What you have to do ▸ Exactly one number should make up the answer: how many lines of the listing contain the string "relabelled".

Data provided section start

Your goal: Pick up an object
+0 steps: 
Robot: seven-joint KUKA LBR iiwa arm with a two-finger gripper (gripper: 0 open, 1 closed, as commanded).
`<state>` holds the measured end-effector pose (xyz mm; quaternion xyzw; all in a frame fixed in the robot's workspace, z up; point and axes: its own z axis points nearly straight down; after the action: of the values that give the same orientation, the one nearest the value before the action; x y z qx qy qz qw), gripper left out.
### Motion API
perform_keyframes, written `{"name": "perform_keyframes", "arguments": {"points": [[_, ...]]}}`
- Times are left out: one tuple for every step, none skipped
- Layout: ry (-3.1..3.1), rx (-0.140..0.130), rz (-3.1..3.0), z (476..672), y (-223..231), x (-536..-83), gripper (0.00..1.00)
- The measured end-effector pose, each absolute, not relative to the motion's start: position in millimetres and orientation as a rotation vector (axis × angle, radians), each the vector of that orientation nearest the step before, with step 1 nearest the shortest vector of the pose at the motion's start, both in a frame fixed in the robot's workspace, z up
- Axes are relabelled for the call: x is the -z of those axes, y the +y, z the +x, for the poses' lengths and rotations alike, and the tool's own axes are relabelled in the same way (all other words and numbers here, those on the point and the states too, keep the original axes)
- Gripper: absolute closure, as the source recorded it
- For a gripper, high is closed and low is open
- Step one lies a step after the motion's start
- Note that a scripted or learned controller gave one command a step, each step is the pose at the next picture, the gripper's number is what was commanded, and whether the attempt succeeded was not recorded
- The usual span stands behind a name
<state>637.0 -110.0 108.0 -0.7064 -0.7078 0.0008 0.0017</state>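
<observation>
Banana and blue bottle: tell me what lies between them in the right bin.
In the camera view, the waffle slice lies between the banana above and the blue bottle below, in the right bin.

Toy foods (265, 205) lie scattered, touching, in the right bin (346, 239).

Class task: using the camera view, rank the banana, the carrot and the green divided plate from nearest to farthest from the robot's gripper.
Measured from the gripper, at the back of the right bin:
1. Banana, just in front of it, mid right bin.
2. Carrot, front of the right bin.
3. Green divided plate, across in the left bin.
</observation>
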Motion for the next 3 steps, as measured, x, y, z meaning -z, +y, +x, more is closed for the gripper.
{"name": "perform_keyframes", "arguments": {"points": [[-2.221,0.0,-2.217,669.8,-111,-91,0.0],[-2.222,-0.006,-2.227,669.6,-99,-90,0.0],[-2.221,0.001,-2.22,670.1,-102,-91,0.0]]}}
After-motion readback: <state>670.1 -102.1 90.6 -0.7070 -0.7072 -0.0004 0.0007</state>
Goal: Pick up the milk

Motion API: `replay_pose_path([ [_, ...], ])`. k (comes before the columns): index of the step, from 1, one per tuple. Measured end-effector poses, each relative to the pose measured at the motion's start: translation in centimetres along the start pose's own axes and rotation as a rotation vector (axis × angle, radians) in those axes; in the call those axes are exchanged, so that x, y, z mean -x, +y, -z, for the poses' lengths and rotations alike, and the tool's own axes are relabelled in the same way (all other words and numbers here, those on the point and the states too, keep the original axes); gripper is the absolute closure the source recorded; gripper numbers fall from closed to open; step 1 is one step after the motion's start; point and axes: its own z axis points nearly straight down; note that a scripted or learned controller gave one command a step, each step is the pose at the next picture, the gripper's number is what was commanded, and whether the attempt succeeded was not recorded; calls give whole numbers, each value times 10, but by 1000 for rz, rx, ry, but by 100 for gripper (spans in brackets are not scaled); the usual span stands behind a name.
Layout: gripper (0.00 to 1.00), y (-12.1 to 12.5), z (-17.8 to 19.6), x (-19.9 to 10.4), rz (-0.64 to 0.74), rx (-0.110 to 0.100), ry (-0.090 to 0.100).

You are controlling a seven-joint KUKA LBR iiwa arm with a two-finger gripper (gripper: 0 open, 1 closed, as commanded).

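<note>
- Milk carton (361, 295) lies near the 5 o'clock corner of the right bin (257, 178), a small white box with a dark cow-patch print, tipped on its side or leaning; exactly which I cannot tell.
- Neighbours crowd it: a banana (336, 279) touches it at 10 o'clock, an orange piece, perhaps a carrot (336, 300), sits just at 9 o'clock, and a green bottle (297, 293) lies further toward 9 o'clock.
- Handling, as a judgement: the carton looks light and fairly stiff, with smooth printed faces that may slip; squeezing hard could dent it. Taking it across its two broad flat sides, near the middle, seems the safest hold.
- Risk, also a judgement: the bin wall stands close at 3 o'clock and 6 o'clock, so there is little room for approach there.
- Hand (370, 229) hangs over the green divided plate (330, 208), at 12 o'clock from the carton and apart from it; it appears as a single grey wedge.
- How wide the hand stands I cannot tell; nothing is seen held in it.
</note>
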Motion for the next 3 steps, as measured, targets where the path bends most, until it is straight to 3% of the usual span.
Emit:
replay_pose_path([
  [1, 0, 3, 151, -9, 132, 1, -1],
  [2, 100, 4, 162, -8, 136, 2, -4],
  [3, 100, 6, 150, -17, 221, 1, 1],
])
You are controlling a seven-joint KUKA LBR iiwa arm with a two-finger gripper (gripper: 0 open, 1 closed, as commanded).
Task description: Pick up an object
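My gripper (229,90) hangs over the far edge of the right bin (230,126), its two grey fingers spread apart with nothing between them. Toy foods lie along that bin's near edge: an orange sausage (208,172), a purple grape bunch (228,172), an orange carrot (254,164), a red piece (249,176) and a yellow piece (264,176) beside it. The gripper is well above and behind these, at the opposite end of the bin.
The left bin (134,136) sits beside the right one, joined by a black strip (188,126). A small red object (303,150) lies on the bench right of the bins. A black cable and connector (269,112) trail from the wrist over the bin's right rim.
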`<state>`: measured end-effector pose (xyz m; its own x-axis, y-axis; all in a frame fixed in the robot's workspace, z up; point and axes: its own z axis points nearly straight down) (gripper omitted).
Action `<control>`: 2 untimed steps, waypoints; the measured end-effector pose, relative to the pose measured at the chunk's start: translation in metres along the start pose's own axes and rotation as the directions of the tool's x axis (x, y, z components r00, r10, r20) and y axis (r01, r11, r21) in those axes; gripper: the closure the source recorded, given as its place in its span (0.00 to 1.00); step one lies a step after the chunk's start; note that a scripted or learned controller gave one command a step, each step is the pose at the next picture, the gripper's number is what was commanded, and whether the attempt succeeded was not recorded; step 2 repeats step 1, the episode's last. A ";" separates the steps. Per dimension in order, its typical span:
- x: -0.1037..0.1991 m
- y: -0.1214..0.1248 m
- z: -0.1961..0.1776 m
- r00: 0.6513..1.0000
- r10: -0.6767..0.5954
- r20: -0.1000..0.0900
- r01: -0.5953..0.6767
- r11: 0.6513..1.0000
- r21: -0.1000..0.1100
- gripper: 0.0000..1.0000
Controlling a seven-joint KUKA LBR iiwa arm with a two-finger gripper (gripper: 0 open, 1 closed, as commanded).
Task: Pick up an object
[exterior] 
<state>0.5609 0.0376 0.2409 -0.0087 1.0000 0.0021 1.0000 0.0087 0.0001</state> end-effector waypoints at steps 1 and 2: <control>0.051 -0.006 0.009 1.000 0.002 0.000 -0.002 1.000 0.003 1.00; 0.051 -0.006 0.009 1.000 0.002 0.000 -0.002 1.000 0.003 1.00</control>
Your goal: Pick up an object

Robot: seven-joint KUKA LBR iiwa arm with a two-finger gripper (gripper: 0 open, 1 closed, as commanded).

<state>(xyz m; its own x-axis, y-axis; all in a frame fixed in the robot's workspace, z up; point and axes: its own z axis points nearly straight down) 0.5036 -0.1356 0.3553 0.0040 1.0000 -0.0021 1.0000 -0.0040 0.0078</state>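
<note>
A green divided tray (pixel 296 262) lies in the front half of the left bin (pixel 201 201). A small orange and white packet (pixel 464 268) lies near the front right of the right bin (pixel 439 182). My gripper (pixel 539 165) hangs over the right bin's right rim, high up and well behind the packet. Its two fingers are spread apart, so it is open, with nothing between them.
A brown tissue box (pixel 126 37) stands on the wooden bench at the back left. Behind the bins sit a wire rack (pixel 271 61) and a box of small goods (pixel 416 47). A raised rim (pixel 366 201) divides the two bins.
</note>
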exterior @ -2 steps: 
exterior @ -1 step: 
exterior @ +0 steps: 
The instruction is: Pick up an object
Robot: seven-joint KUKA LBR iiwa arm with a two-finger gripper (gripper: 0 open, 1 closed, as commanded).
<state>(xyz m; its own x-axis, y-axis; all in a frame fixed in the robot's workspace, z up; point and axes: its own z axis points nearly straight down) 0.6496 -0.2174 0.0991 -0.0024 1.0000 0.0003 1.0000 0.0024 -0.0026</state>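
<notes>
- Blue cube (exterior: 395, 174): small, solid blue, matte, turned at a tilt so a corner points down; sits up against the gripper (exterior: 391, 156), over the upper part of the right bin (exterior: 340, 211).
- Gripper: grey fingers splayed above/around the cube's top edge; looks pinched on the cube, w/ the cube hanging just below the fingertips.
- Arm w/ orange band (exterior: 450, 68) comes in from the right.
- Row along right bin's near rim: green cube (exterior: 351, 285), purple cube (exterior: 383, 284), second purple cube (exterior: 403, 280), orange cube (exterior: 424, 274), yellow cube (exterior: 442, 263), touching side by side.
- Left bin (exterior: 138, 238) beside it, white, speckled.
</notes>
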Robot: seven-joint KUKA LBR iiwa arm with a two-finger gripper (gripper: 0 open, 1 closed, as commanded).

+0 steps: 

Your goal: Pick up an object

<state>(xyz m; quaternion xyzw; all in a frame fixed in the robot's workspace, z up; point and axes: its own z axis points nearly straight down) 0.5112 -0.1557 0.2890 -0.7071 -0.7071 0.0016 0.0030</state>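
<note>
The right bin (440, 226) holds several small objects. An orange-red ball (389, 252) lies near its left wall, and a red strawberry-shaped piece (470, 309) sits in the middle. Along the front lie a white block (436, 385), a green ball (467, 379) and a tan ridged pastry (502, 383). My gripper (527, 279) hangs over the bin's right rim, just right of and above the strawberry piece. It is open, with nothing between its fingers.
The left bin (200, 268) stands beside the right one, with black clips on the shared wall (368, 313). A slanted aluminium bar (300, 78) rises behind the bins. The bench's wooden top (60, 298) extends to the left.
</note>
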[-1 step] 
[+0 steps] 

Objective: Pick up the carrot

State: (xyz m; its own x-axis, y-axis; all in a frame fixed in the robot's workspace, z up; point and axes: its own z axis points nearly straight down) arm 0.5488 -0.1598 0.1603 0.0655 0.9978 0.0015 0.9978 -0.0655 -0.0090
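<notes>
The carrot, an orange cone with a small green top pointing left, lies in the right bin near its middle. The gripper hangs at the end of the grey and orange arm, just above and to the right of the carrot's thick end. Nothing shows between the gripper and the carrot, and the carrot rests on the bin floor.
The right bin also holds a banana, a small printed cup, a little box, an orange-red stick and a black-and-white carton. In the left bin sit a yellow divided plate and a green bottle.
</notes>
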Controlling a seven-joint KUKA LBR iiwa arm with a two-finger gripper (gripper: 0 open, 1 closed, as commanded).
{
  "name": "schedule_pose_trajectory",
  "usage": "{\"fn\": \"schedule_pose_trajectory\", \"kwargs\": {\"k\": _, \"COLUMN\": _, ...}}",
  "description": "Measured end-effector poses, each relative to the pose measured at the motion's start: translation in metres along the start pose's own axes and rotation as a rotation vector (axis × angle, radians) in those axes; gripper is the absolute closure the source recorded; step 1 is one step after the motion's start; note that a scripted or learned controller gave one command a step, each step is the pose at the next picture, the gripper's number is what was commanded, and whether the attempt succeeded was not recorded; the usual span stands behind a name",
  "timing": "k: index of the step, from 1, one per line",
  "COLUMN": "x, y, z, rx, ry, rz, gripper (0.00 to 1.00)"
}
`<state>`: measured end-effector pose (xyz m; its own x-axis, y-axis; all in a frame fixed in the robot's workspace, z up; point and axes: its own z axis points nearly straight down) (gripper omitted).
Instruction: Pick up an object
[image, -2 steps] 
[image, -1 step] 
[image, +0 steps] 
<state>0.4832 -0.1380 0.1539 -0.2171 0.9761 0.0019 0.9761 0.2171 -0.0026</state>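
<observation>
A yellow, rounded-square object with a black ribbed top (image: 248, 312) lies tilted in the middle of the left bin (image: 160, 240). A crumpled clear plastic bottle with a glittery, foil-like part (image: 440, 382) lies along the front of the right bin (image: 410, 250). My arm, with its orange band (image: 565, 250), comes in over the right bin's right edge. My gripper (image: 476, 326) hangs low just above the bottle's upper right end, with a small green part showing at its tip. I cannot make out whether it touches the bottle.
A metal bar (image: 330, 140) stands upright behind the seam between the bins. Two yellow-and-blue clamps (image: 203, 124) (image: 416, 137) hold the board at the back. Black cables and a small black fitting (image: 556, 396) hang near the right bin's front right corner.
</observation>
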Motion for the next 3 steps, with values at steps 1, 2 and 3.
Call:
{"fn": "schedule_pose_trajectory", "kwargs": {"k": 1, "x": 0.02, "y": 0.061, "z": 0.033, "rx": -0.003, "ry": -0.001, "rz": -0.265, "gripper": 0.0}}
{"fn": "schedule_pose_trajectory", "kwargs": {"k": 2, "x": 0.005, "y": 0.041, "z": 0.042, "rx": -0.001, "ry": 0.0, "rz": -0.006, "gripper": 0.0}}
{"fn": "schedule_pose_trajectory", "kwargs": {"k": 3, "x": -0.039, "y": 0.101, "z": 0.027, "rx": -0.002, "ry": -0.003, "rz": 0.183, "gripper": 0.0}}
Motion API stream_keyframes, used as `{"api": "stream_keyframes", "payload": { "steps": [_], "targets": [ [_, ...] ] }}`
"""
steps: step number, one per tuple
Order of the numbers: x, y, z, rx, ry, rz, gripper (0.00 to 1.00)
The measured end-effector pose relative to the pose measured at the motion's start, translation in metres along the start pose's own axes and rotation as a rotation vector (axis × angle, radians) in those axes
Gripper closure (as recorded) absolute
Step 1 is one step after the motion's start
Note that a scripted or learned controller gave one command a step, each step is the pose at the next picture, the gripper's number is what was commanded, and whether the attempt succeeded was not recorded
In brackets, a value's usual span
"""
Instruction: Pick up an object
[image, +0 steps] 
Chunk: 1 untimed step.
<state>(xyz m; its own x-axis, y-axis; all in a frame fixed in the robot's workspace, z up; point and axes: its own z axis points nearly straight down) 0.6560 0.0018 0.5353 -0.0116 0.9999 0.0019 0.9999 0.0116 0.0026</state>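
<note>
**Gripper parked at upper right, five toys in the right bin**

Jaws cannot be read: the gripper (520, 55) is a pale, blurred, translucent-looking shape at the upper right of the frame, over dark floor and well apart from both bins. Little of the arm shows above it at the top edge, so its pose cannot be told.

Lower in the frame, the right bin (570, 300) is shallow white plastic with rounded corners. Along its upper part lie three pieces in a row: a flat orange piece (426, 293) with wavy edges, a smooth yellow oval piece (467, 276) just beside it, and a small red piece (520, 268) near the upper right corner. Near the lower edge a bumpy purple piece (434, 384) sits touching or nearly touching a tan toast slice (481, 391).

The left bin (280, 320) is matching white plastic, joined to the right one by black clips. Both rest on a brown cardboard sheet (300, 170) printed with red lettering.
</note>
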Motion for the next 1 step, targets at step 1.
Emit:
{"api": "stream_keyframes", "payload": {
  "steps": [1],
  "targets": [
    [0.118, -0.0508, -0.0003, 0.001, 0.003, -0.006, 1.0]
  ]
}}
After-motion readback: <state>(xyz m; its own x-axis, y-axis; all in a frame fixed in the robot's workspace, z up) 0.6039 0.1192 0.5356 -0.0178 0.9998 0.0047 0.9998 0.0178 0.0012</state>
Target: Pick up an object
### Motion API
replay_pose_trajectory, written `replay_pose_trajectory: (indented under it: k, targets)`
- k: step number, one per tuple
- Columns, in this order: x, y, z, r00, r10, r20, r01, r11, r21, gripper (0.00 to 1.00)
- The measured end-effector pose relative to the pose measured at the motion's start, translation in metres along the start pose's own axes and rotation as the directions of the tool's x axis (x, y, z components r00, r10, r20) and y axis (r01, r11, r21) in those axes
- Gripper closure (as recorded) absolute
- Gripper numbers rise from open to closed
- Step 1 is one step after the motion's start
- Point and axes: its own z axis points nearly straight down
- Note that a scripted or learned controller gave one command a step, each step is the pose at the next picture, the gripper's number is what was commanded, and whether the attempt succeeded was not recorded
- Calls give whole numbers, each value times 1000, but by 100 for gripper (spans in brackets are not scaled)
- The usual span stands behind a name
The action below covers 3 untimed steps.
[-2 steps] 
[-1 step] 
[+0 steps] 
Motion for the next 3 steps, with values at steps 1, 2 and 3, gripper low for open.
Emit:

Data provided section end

Task output ▸ 2